• [How to complete this task]: For each entry, output its words exactly and leave any picture behind.

[Opening Provided data section]

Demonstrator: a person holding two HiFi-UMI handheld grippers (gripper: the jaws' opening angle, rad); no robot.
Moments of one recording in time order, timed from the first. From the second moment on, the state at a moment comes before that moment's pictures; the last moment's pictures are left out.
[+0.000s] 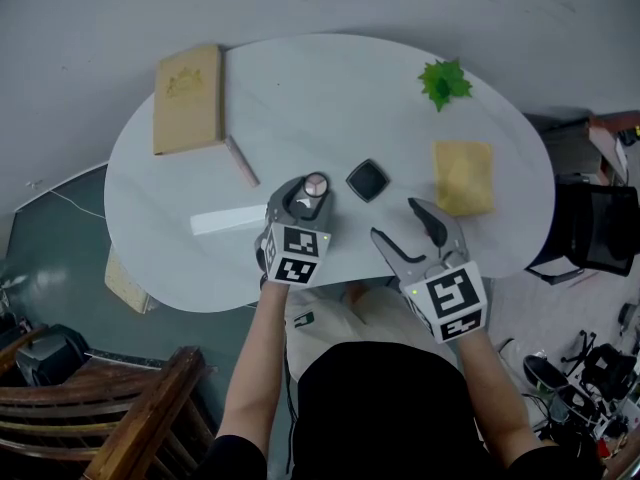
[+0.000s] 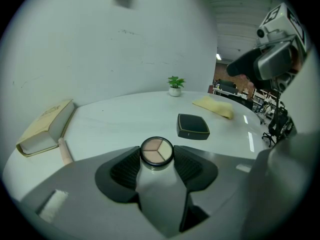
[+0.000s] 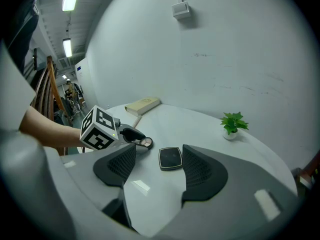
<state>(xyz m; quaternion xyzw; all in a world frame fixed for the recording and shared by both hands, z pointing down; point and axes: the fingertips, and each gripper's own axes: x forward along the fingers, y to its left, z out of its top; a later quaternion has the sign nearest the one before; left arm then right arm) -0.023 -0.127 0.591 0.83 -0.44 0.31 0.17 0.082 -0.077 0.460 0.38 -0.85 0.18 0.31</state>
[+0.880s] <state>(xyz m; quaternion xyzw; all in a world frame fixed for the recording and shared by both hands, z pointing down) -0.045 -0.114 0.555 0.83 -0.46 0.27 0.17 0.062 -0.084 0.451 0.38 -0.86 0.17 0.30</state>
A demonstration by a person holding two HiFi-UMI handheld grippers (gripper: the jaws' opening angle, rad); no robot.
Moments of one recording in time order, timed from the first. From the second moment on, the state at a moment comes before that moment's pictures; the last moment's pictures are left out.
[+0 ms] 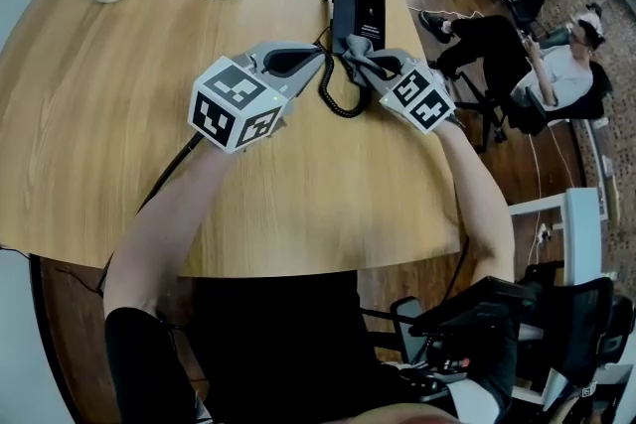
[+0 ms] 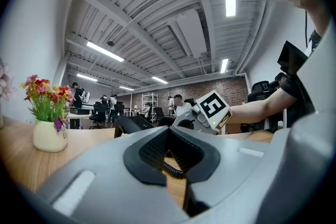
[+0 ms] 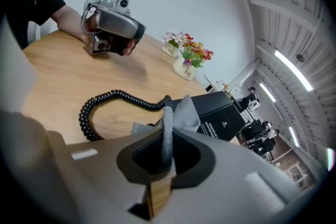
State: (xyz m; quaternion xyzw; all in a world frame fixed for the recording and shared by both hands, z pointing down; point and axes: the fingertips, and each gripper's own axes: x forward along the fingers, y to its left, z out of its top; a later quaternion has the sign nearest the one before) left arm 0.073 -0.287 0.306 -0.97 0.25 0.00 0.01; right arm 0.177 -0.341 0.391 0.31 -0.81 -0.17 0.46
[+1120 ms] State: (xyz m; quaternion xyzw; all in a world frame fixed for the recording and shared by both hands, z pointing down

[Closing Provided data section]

• [Output of the task]:
Demonstrator: a person holding two HiFi-UMI handheld grippers (gripper: the jaws' opening angle, rad); no robot.
Moments of one recording in time order, timed from the first. From the second moment on, the state at a moment comes before that moment's pictures; the last moment's pictures are left out.
[+0.000s] 
[+0.000s] 
[+0.000s] 
<state>(xyz m; quaternion xyzw; all in a world frame fixed for the recording and shared by both hands, z pointing down; point and axes: the fingertips, and each gripper's own axes: x forward along the fingers, y to its left, z out of its top; a later quaternion has the sign nearest the one before; left arm then right arm) -0.023 -0.127 0.591 0.83 -0.44 0.31 0.17 0.082 -0.077 0.460 0.38 -0.85 0.18 0.31</state>
[+0.880s] <state>(xyz m; quaternion xyzw; all in a world frame fixed for the recording and shared by both hands, z pointing down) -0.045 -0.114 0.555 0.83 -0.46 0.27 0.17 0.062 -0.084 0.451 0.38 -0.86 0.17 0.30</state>
A demonstration by a person holding two HiFi-UMI handheld grippers (gripper: the jaws' opening angle, rad); no robot.
Moments of one recording in time order, timed from the first. From the second moment on, the state at a moment comes before that moment's pictures; the last moment's pictures are left out.
[+0 ms] 
[+0 ms] 
[+0 ms] 
State: (xyz m; quaternion xyzw; all in a world frame fixed for the recording and shared by both hands, z pointing down; point and axes: the fingertips, and each gripper's own axes: x forward along the fingers, y to its left, z out of its top; a later quaternion has the sign nearest the one before) left arm 0.073 -0.287 0.306 -0.97 0.25 0.00 0.01; right arm 0.177 -0.341 0.391 0.31 -0.81 -0.17 0.46
[+1120 ms] State: (xyz m; quaternion xyzw; all in a world frame fixed for the recording and shared by both hands, z pointing down

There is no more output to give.